= WHAT YOU SHOULD DO =
Repeat every line below exactly as it reads.

**** RECORDED DATA

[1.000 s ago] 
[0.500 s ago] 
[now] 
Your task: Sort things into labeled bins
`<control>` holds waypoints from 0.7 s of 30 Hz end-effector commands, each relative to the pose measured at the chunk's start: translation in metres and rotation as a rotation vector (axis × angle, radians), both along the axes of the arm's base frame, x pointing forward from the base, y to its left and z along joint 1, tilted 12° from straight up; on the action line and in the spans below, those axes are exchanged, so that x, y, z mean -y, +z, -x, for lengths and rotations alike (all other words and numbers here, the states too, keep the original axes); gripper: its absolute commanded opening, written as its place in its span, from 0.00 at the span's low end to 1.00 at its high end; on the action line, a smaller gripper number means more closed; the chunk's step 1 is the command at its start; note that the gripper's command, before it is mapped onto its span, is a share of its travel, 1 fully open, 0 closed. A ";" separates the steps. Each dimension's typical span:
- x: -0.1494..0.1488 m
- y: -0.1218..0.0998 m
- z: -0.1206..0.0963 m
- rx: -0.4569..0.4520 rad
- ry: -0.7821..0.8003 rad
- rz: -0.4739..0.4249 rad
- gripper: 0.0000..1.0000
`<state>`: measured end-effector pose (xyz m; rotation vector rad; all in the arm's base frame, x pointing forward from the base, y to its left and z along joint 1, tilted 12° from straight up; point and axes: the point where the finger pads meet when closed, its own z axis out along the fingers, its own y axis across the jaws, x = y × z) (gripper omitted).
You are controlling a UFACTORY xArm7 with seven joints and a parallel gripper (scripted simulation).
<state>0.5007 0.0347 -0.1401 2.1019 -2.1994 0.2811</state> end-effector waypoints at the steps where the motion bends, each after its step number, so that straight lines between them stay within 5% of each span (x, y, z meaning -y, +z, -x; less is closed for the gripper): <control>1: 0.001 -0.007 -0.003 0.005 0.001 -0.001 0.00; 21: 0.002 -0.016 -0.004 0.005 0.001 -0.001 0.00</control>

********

= EXPECTED ANSWER =
[1.000 s ago] 
[0.500 s ago] 
[now] 
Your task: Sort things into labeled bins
`<control>` holds waypoints from 0.7 s of 30 Hz end-effector commands, each relative to the pose measured at the chunk's start: translation in metres and rotation as a rotation vector (axis × angle, radians), both along the axes of the arm's base frame, x pointing forward from the base, y to its left and z along joint 1, tilted 12° from straight up; on the action line and in the spans below, those axes are exchanged, so that x, y, z mean -y, +z, -x, for lengths and rotations alike (all other words and numbers here, the states too, keep the original axes); gripper: its absolute commanded opening, written as its place in its span, from 0.00 at the span's low end to 1.00 at its high end; on the action line, a smaller gripper number means more closed; the chunk's step 1 is the command at its start; note that the gripper's command, before it is mapped onto its span, is a share of its travel, 1 fully open, 0 closed. A ";" separates the steps. Each dimension's typical span:
- x: -0.1494..0.1488 m
- y: -0.1218..0.0998 m
- z: -0.1206..0.0963 m
- rx: -0.4569..0.4520 rad
- ry: -0.7821..0.8003 rad
- rz: -0.4739..0.4249 rad
- gripper: 0.0000..1.0000
`<state>`: measured end-effector pose (xyz m; rotation vector rad; all in the arm's base frame, x pointing forward from the base, y to its left and z along joint 1, tilted 12° from straight up; point and axes: the point where the finger pads meet when closed, its own z axis out along the fingers, its own y axis across the jaws, x = y × z) (gripper omitted).
You are controlling a UFACTORY xArm7 with seven joints and a parallel gripper (scripted simulation).
<state>0.5007 0.0347 -0.1401 2.1019 -2.1994 0.2811</state> end-effector waypoints at the steps where the motion bends, each after its step number, so that straight lines between them stay within 5% of each span (x, y, z meaning -y, +z, -x; less is closed for the gripper): <control>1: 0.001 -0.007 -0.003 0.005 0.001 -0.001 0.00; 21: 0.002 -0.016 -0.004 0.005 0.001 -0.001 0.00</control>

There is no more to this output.